▶ _Your task_:
Everything in the listing should be copied exactly, save for the pictures.

▶ _Data_:
--- START ---
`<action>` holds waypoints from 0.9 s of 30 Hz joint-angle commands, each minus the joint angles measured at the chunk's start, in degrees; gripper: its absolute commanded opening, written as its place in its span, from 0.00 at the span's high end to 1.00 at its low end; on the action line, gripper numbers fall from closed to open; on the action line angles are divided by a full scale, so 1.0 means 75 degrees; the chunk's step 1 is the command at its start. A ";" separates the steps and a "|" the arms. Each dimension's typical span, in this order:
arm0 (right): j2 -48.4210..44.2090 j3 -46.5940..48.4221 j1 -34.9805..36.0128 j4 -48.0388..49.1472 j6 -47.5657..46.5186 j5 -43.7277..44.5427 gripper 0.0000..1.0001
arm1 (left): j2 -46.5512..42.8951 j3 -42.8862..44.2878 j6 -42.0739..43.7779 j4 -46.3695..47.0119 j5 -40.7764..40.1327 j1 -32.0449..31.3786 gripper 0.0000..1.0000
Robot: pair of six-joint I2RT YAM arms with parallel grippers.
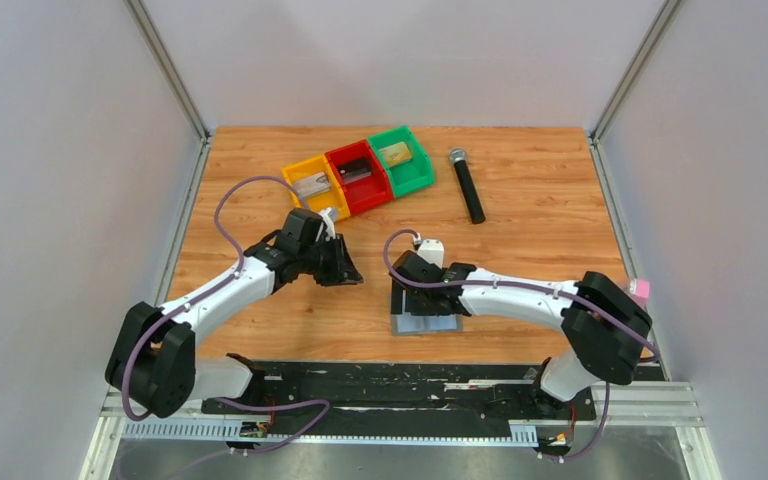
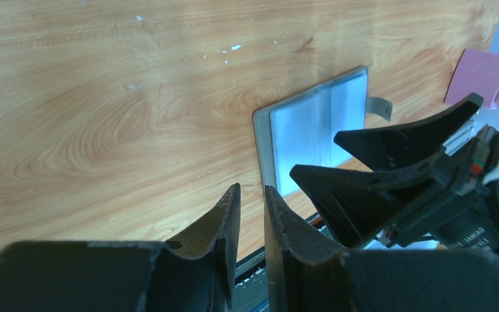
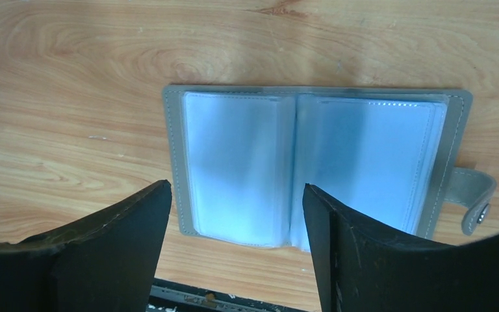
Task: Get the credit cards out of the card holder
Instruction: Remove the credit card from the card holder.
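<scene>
The card holder [image 3: 312, 156] lies open and flat on the wood, showing two pale blue clear-sleeve panels, a grey edge and a snap strap [image 3: 477, 198]. It sits near the table's front edge [image 1: 428, 323]. My right gripper [image 3: 236, 187] hovers just over its near side, open wide and empty [image 1: 415, 298]. My left gripper [image 2: 252, 188] hangs to the holder's left [image 1: 345, 268], its jaws a narrow gap apart with nothing between them. A whitish-silver credit card [image 1: 310, 185] lies in the yellow bin and a tan one [image 1: 395, 153] in the green bin. No card shows plainly in the sleeves.
Yellow [image 1: 300, 166], red [image 1: 350, 152] and green [image 1: 415, 150] bins stand in a row at the back centre. A black microphone [image 1: 467, 185] lies to their right. The black rail [image 1: 410, 385] runs along the front edge, close behind the card holder.
</scene>
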 commanded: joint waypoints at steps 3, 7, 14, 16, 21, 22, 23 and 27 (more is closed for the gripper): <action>0.0565 0.0406 0.0141 -0.0233 -0.0149 0.0477 0.24 | -0.0323 -0.0003 0.0195 -0.0277 -0.0103 0.0037 0.72; 0.0895 0.0478 0.0168 -0.0234 -0.0217 0.0496 0.25 | -0.0229 -0.0003 0.0179 -0.0220 0.0021 0.0037 0.72; 0.1233 0.0542 0.0302 -0.0240 -0.0242 0.0561 0.33 | -0.0237 -0.0041 0.0151 -0.0181 0.0022 0.0037 0.73; 0.1247 0.0561 0.0322 -0.0244 -0.0229 0.0568 0.38 | -0.0223 -0.0060 0.0164 -0.0173 0.0011 0.0037 0.73; 0.1082 0.0515 0.0347 -0.0015 -0.0160 0.0595 0.50 | -0.0092 -0.0130 0.0176 -0.0053 0.0230 0.0043 0.73; 0.1026 0.0458 0.0347 0.0119 -0.0166 0.0562 0.52 | -0.0072 -0.0145 0.0171 0.0036 0.0371 0.0040 0.73; 0.0959 0.0370 0.0350 0.0305 -0.0173 0.0498 0.54 | -0.0036 -0.0172 0.0168 0.0084 0.0435 0.0038 0.73; 0.0639 -0.0032 0.0350 0.1150 -0.0191 0.0178 0.61 | 0.0183 -0.0277 0.0143 0.0518 0.0906 0.0031 0.73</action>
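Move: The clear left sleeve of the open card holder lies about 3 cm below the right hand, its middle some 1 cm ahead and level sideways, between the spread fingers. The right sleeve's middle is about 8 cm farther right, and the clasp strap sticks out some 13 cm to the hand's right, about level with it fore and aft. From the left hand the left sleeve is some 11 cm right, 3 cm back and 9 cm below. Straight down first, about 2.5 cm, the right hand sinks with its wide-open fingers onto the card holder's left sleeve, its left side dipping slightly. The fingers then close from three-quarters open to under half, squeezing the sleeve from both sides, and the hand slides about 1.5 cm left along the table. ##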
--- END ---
▶ _Answer to this problem_:
`<action>` holds waypoints from 0.9 s of 30 Hz joint-angle commands, each minus the joint angles measured at the chunk's start, in degrees; gripper: its absolute commanded opening, written as its place in its span, from 0.00 at the span's high end to 1.00 at its low end; on the action line, gripper numbers fall from closed to open; on the action line angles are divided by a full scale, so 1.0 means 75 degrees; the chunk's step 1 is the command at its start. A ";" separates the steps and a "|" the arms. Each dimension's typical span, in this order:
arm0 (right): j2 -48.4210..44.2090 j3 -46.5940..48.4221 j1 -34.9805..36.0128 j4 -48.0388..49.1472 j6 -47.5657..46.5186 j5 -43.7277..44.5427 gripper 0.0000..1.0001
arm1 (left): j2 -46.5512..42.8951 j3 -42.8862..44.2878 j6 -42.0739..43.7779 j4 -46.3695..47.0119 j5 -40.7764..40.1327 j1 -32.0449..31.3786 gripper 0.0000..1.0000
Robot: pair of six-joint I2RT YAM arms with parallel grippers.
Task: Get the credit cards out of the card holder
Instruction: Remove the credit card from the card holder.
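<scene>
The card holder [image 3: 312, 156] lies open and flat on the wood, showing two pale blue clear-sleeve panels, a grey edge and a snap strap [image 3: 477, 198]. It sits near the table's front edge [image 1: 428, 323]. My right gripper [image 3: 236, 187] hovers just over its near side, open wide and empty [image 1: 415, 298]. My left gripper [image 2: 252, 188] hangs to the holder's left [image 1: 345, 268], its jaws a narrow gap apart with nothing between them. A whitish-silver credit card [image 1: 310, 185] lies in the yellow bin and a tan one [image 1: 395, 153] in the green bin. No card shows plainly in the sleeves.
Yellow [image 1: 300, 166], red [image 1: 350, 152] and green [image 1: 415, 150] bins stand in a row at the back centre. A black microphone [image 1: 467, 185] lies to their right. The black rail [image 1: 410, 385] runs along the front edge, close behind the card holder.
</scene>
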 commanded: joint waypoints at steps 3, 7, 14, 16, 21, 22, 23 and 27 (more is closed for the gripper): <action>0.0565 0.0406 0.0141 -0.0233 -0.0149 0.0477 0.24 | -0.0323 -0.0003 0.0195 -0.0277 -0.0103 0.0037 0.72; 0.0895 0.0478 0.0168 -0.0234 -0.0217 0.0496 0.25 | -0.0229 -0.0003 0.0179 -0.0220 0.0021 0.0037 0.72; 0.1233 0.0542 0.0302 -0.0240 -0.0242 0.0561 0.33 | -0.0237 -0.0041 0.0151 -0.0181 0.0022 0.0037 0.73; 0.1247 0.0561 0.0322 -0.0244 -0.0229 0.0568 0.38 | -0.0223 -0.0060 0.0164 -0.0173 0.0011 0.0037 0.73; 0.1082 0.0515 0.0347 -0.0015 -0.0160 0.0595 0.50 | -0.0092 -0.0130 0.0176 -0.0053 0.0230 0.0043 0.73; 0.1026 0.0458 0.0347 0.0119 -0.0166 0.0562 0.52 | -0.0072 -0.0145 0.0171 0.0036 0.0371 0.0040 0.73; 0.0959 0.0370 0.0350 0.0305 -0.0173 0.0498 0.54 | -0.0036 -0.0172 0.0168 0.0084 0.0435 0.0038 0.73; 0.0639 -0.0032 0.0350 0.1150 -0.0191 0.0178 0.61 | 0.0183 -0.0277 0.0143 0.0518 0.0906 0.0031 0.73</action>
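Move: The clear left sleeve of the open card holder lies about 3 cm below the right hand, its middle some 1 cm ahead and level sideways, between the spread fingers. The right sleeve's middle is about 8 cm farther right, and the clasp strap sticks out some 13 cm to the hand's right, about level with it fore and aft. From the left hand the left sleeve is some 11 cm right, 3 cm back and 9 cm below. Straight down first, about 2.5 cm, the right hand sinks with its wide-open fingers onto the card holder's left sleeve, its left side dipping slightly. The fingers then close from three-quarters open to under half, squeezing the sleeve from both sides, and the hand slides about 1.5 cm left along the table. ##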

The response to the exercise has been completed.